Abstract

This is a retrospective review of the effectiveness of 149 chest tubes placed in attempts to evacuate 91 pneumothoraces among 57 infants. Forty-four percent of initial evacuation attempts were ineffective; 42% of total chest tubes throughout the clinical courses were ineffective. The largest number of these ineffective chest tubes lay posterior in the pleural cavity. Fifty-six percent of posterior tubes were ineffective whereas only 4% of anterior tubes were ineffective. Other causes for failure included tubes which had perforated the lung, diaphragm, or mediastinum or were lying subcutaneously.
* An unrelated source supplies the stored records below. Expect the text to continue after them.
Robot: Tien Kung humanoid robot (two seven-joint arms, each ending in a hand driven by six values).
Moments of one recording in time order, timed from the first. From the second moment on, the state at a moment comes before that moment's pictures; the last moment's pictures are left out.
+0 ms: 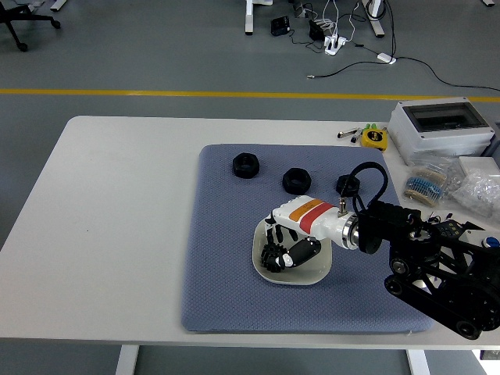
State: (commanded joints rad) left arm -0.12 0.16 -0.40 -0.21 0.73 0.20 0.14; right arm 0.78 -0.30 0.46 1.28 -1.90 0.11 -0.01
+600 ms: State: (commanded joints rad) left arm -0.13 0.16 -0.38 -0.21 0.71 0.20 0.13; right arm 0.75 -0.32 0.57 1.29 -1.90 0.13 0.01
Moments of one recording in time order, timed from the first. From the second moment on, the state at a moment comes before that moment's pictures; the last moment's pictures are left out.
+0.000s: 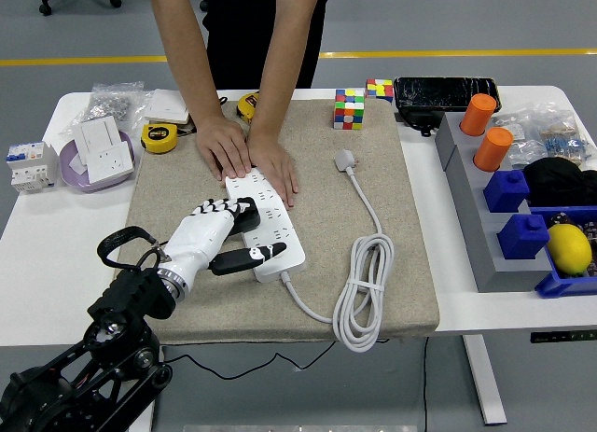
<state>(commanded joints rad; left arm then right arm) -0.14 0.13 -0.96 -1.55 2.25 0.00 0.41 0.10 -0.10 1.41 0.18 -1.43 0.00 -0.09</state>
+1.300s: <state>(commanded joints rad) -0.11 0.21 -0.96 -1.78 2.22 -0.33 0.53 0.10 -0.10 1.41 0.18 -1.43 0.00 -0.09</state>
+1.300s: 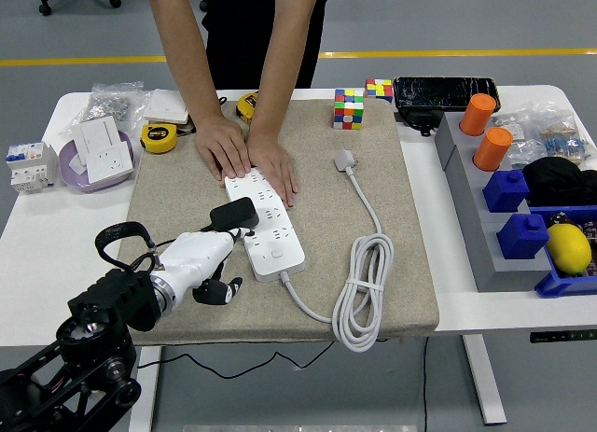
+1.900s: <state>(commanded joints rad) -0.15 0.19 -0.89 -1.78 2.21 -0.35 0.51 0.10 -0.10 1.40 0.18 -1.42 0.00 -0.09</state>
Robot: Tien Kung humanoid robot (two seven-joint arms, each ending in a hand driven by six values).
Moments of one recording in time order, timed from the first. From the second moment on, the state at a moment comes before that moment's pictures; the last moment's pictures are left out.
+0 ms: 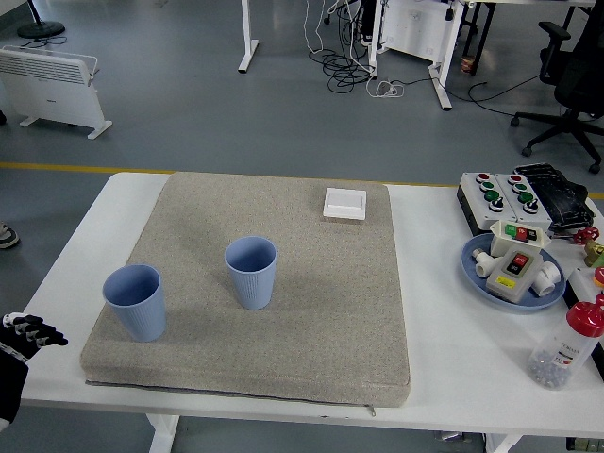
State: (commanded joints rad) left arm 0.23 0.40 -1.32 -1.36 0.77 -0.12 -0.65; right arm 0.04 -0.12 1.20 0.18 -0.54 -0.12 -0.22
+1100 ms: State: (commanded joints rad) left arm 0.02 0.37 -1.15 -1.19 0.91 -0.13 -0.60; right arm 0.04 -0.12 1.18 0.18 -0.54 -0.12 -0.22
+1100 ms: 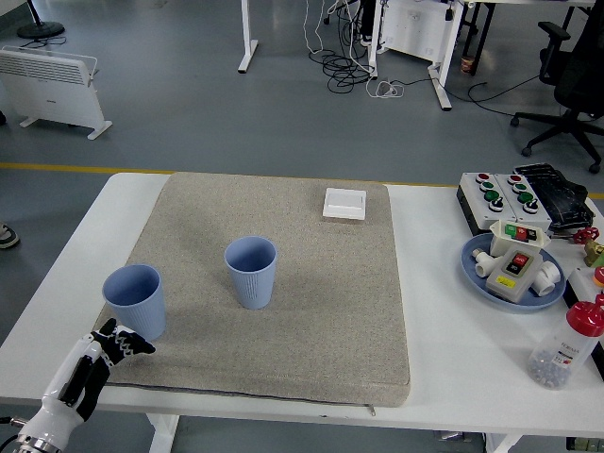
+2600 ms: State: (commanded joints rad) left arm -0.14 0.44 -1.09 -1.03 1.04 -0.14 -0.57; right arm 0.04 -0.11 1.17 0.18 -0.53 -0.12 -0.22
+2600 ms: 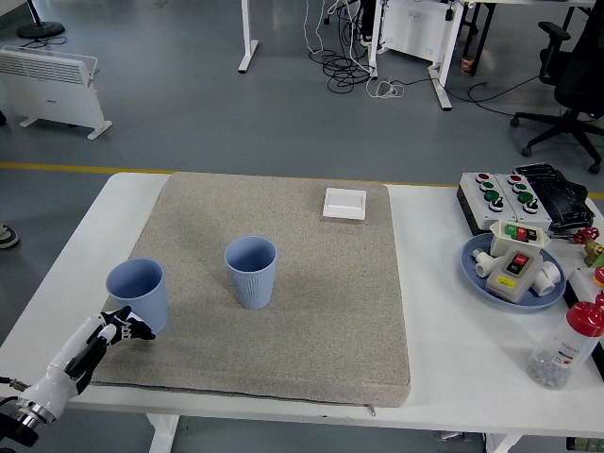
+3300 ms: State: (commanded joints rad) left arm -0.26 0.44 -1.00 -0.97 0.99 -0.15 -0.54; right arm 0.04 -0.11 1.17 0.18 -0.53 -0.12 -0.22
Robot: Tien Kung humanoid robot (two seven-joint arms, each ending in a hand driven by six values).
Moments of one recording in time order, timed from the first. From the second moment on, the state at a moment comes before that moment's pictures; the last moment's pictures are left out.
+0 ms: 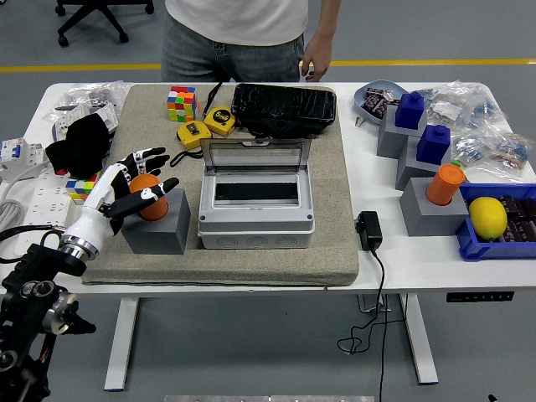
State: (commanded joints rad) left arm -0.10 0.05 -1.49 -1.28 1.33 -0.20 -0.12; right arm 0.09 -0.06 1.57 0.18 -1.49 -0.09 -0.10
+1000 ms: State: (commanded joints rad) left arm -0.11 0.04 -1.46 -1.25 1.28 -0.12 -0.15; right arm 0.09 -0.06 1.57 0.18 -1.48 -0.10 -0.10
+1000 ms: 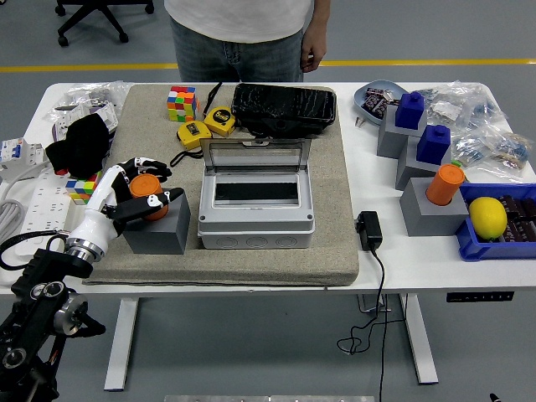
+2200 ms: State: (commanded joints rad) left arm -0.12 0.03 -1.42 -1.23 1.31 -0.04 -0.15; right arm 0.09 -0.07 1.57 0.18 -1.49 -0.10 -0.10
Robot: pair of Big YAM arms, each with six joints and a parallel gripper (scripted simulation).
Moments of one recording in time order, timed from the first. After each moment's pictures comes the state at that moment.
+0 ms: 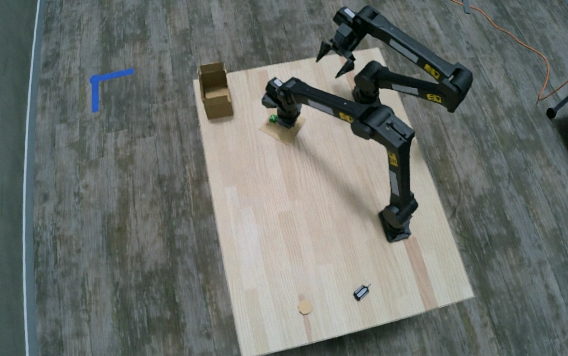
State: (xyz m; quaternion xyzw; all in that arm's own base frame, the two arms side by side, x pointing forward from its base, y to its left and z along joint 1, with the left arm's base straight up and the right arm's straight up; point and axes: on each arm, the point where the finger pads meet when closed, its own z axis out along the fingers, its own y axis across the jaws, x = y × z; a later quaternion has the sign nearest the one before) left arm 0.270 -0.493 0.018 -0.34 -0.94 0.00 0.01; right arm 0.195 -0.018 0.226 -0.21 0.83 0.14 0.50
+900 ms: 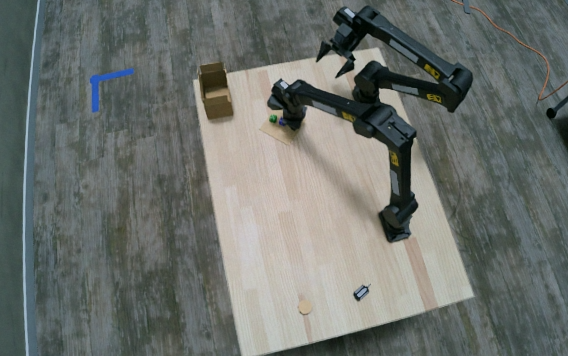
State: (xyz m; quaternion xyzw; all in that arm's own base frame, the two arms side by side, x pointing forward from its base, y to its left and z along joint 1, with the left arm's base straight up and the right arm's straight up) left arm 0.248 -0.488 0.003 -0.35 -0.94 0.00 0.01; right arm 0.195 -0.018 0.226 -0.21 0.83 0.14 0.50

On some occasions, chest tubes were mistakenly used to evacuate intrathoracic air which was actually a pulmonary pseudocyst or pneumomediastinum. Two thoracostomy sites were chosen: the superior and lateral. Eighty-five percent of chest tubes inserted through the superior approach lay anteriorly in the pleural cavity whereas only 47% of the laterally inserted tubes lay anteriorly. Superior thoracostomy tubes were significantly more effective than lateral tubes because of their more frequent anterior location. There were also fewer complications with superior thoracostomy tubes. Whereas only 10% of superiorly inserted tubes encroached upon the mediastinum, 32% of lateral tubes did so. To be effective, chest tubes should be placed anteriorly in the pleural space; this location is more often achieved via the superior thoracostomy approach.